Un essai de thérapie génique pour la myopathie de Duchenne
Généthon a obtenu, le 30 novembre 2020, le feu vert de l’ANSM pour démarrer un essai de thérapie génique innovant dans la myopathie de Duchenne. Une étape historique pour le laboratoire du Téléthon.
Généthon, le laboratoire de l’AFM-Téléthon dédié à la conception et au développement de produits de thérapie génique, a obtenu le 30 novembre l’autorisation de l’Agence Nationale de Sécurité du Médicament et des produits de santé (ANSM) pour démarrer en France un essai clinique multicentrique international pour le traitement de la myopathie de Duchenne.
Cet essai a pour objectif d’évaluer la tolérance et l’efficacité d’une thérapie génique innovante conçue à Généthon, associant un vecteur viral de type AAV et une version raccourcie du gène de la dystrophine, une « microdystrophine ».
« C’est un moment extrêmement symbolique. Il y a 60 ans, Yolaine de Kepper, maman de quatre garçons atteints de myopathie de Duchenne, créait notre association pour faire exister des maladies oubliées de la science et de la médecine… Et, il y a 33 ans, Bernard Barataud et Pierre Birambeau, pères d’enfants concernés par cette maladie, créaient le Téléthon pour donner aux chercheurs les moyens de mener ce combat à grande échelle. Nous nous sommes levés pour que plus personne ne vive ce que nous avons vécu, la mort d’un enfant. Il aura fallu autant de temps de recherche et développement pour trouver les armes nécessaires mais le démarrage de cet essai illustre notre détermination, avec les chercheurs, à imaginer, concevoir et développer des thérapies innovantes pour des maladies complexes comme la myopathie de Duchenne. Je pense aujourd’hui à tous ces petits soldats que nous avons perdus, à toutes les familles qui ont tant attendu ce moment, à mon fils. » témoigne Laurence Tiennot-Herment, Présidente de l’AFM-Téléthon.
Une technologie innovante
La thérapie génique utilisée dans cet essai associe un vecteur viral de type AAV et une version raccourcie du gène de la dystrophine, la microdystrophine, conçue par des chercheurs et experts de Généthon, en collaboration avec l’équipe du Pr George Dickson (Université de Londres) et l’équipe nantaise de Caroline Le Guiner (laboratoire de thérapie génique, CHU/Inserm).

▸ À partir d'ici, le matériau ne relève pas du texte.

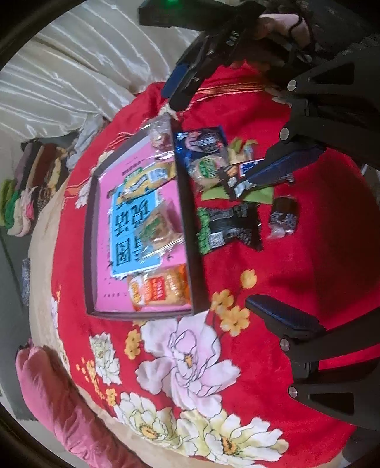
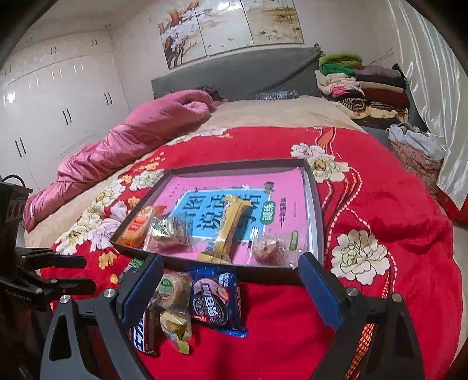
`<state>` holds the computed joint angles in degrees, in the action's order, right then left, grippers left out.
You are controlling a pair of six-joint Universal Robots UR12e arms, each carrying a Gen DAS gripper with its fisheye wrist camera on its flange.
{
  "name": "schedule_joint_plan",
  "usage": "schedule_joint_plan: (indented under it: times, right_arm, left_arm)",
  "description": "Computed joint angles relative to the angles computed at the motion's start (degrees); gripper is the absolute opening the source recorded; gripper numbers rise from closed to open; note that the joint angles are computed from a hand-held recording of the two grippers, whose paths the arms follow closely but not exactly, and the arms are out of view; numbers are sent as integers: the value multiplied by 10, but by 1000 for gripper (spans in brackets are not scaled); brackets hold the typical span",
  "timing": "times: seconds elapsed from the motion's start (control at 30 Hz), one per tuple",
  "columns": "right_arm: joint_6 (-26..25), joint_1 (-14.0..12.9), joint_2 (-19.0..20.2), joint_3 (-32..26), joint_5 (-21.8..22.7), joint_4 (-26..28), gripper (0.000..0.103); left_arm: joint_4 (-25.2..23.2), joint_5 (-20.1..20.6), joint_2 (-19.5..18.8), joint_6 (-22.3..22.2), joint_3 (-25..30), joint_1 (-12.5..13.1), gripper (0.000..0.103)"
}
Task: Organize snacks
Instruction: 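Grasp the dark chocolate candy with the left gripper while the right gripper grasps the blue biscuit pack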
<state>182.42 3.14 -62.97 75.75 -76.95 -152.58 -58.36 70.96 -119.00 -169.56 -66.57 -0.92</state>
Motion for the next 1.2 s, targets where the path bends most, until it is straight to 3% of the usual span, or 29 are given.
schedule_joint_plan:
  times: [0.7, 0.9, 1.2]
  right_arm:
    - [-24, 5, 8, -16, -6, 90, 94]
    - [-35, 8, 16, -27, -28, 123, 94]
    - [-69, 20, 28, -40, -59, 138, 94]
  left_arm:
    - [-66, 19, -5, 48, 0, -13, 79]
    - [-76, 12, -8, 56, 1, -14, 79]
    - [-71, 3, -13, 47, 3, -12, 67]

Suite aux résultats positifs observés dans les études précliniques en termes d’efficacité et de sécurité (Nature Communications, juillet 2017), Généthon et Sarepta Therapeutics, leaders de la médecine génétique de précision pour les maladies rares, ont annoncé une collaboration pour finaliser le développement préclinique puis co-développer le programme clinique.
Un essai international multicentrique
« De la recherche translationnelle à la clinique, Généthon a porté ce candidat-médicament qui est le résultat concret d’années de recherches de pointe menées au sein de notre laboratoire. Au-delà de la France, Généthon prévoit d’étendre cet essai au Royaume Uni, aux Etats-Unis et en Israël. Cet essai dans une maladie emblématique marque une nouvelle étape décisive pour Généthon, créé il y a 30 ans par l’AFM-Telethon. » déclare Frédéric Revah, Directeur Général de Généthon.
Dans le cadre de cet essai international, coordonné par le Pr Francesco Muntoni (Hôpital du Great Ormond Street Hospital, Londres), de jeunes garçons atteints de myopathie de Duchenne seront inclus en France, au Royaume-Uni, aux Etats-Unis et en Israël.
En France, l'essai se déroulera dans plusieurs centres investigateurs : I-motion, à Paris (Pr Odile Boespflug-Tanguy), l’Hôpital Hautepierre à Strasbourg (Pr Vincent Laugel), et les hôpitaux à Brest, Bordeaux, Lyon, Marseille et Lille.
Une étude internationale de pré-inclusion a déjà démarré dans les centres investigateurs en France. Cette étude, suivra, pendant une période de 3 mois à 3 ans, une centaine de jeunes garçons, âgés de 5 à 9 ans, ayant conservé leur capacité de marche, et permettra d’identifier les enfants qui pourraient être inclus dans l’essai de thérapie génique et de suivre l’évolution naturelle de la maladie.